Люба отстраняться не стала, так как поцелуя ждала и была к нему морально готова. Рука на её коленке чуть подвинулась вверх. Оба подростка секундой разомлели и приготовились перейти от дружбы к отношениям посерьёзнее.

– Фух! Ну и жарень! Лупит по башке словно дубиной! – рявкнул развязно в коридоре сиплый женский бас. – Вот я и дома! Денис Алексеевич! Вы тута, мать вашу?!.. Нет?!.. Слава тебе, Господи! Уберёг! Повезло так повезло! Ох, ёк макарёк!

Входная дверь благодаря натянутой пружине захлопнулась так громко, что задребезжали стёкла. Кто-то в коридоре шумно сопел, кряхтел и стонал. Что-то, задетое неуклюжим телом, звонко грохнулось на пол и тарахтя прокатилось по коридору.

Приватная атмосфера была напрочь разрушена. Коробкин потемнел, вскочил рысью с дивана и метнулся в коридор. Мать подняла на него одутловатое испитое лицо, что было в далёкой молодости весьма миловидным, и растерянно крякнула. Сыну, оказавшемуся дома так некстати, женщина была совсем не рада.

– Чего не отзываешься?!.. Выскакиваешь потом мне тут, мамку шугаешь! Не смотри волком! Я устала!

Старшеклассник шумно вдохнул, чтобы успокоиться, и махом сделал несколько шагов вперёд, встав к матери впритык. Она была пьяна, хоть и держалась на плаву. Но жара на улице, видимо, доделала своё дело – уморила и свалила с ног.

– Что, бабло закончилось? – стараясь быть спокойным, негромко произнёс он. – Новое пришла отрыть в моей комнате?

– Я у тебя ничего не брала!

– Ври больше, зараза! Кто в пятницу всю мою постель вверх тормашками перевернул, а? – Юноша наклонился, чтобы его не было слышно в зале: – А ну надевай свои вонючие панталеты и пошла вон отсюдова!

– Чего это вон?! – разобиделась родительница. – Я тут живу! Это мой дом!

– Не твой, а батяни! Плохо услышала?.. Я сказал: катись нахрен!

Люба сидела в зале ни жива ни мертва. Она пристально вслушивалась в муторный коридорный диалог и испытывала жуткое оцепенение, смешанное с отвращением. Поспелова знала наизусть интонации, что звучали в голосе женщины. Их было невозможно спутать ни с чем. Точно такими же пропитыми и прокуренными басами базарили соседи-алкаши Лосевы и их мерзотная, опустившаяся донельзя братия. За пятнадцать лет этот скотский сброд так надоел тихоне своими оргиями, пьянками и разборками, что всякий подобный элемент, встречаемый ею где-либо, заставлял скукожиться и отбежать на безопасное расстояние.

– Да какого хрена ты меня гонишь, козлина?! – завыла нетрезвая дама и, опустив осоловелые размалёванные очи вниз, обнаружила на недавно постиранном половике девичьи сандалии. – А-а-а! Шлюху опять привёл! Слышь ты, дешёвка! Ты у него не одна! Смотри, раздвигайся пошире, чтобы моему сыну удобно было!

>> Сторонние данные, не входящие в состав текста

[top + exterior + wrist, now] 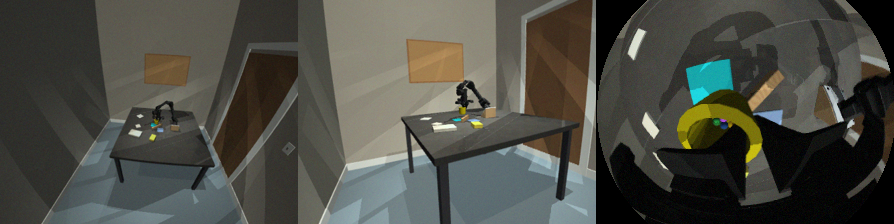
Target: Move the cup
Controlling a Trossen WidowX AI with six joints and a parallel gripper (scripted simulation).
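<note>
The cyan pad lies 6 cm ahead of my gripper tip, 4 cm to the right of it and 11 cm below it. Also, from my gripper tip: yellow cup 2 cm ahead; then wooden stick 1 cm ahead, 2 cm to the left, 9 cm below; then light blue pad 4 cm behind, 9 cm to the left, 11 cm below.
</note>
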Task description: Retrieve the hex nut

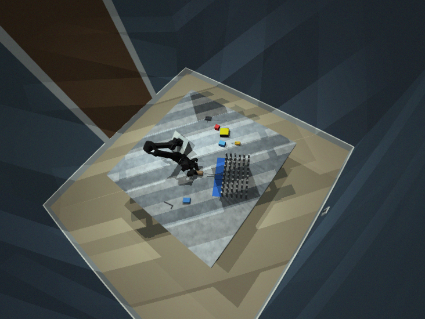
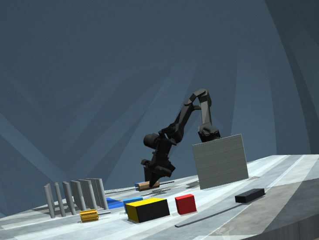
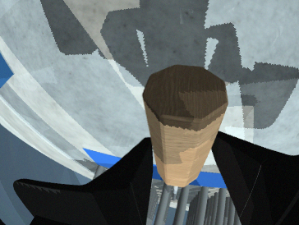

Коробкин позеленел от гнева, змеиным броском схватил родственницу за шею и придавил со всей дури к стене. Она, не ожидав, натужно засипела, попыталась оторвать его руку, вцепившуюся в её глотку мёртвой хваткой. Не тут-то было! Похабные кренделя, что были выкрикнуты понту ради, стали последней каплей в выдержке пацана. Школьник долго терпел наглое воровство матери, игнорировал непристойных её дружков да кабацкие пьяные выкрутасы.

Женщина кряхтела, брыкалась. Бесполезно. Она покраснела от удушья, молящими глазами пытаясь найти в разъярённом сыне хоть каплю жалости. Ноль. Денис приблизился к её перепуганной физиономии и едва слышно процедил:

– Пошла вон отсюда, дрянь! Последний раз повторяю или вмажу так, что никакие косметосы твою вялую харю не спасут! Шлюха здесь только ты, и не путай себя с другими, поняла?.. Ещё раз протянешь загребущие клешни к моим бабкам, я тебе их нахрен с корнями вырву! Ненавижу тебя, мразь! А теперь заковыляла прочь! Давай-давай!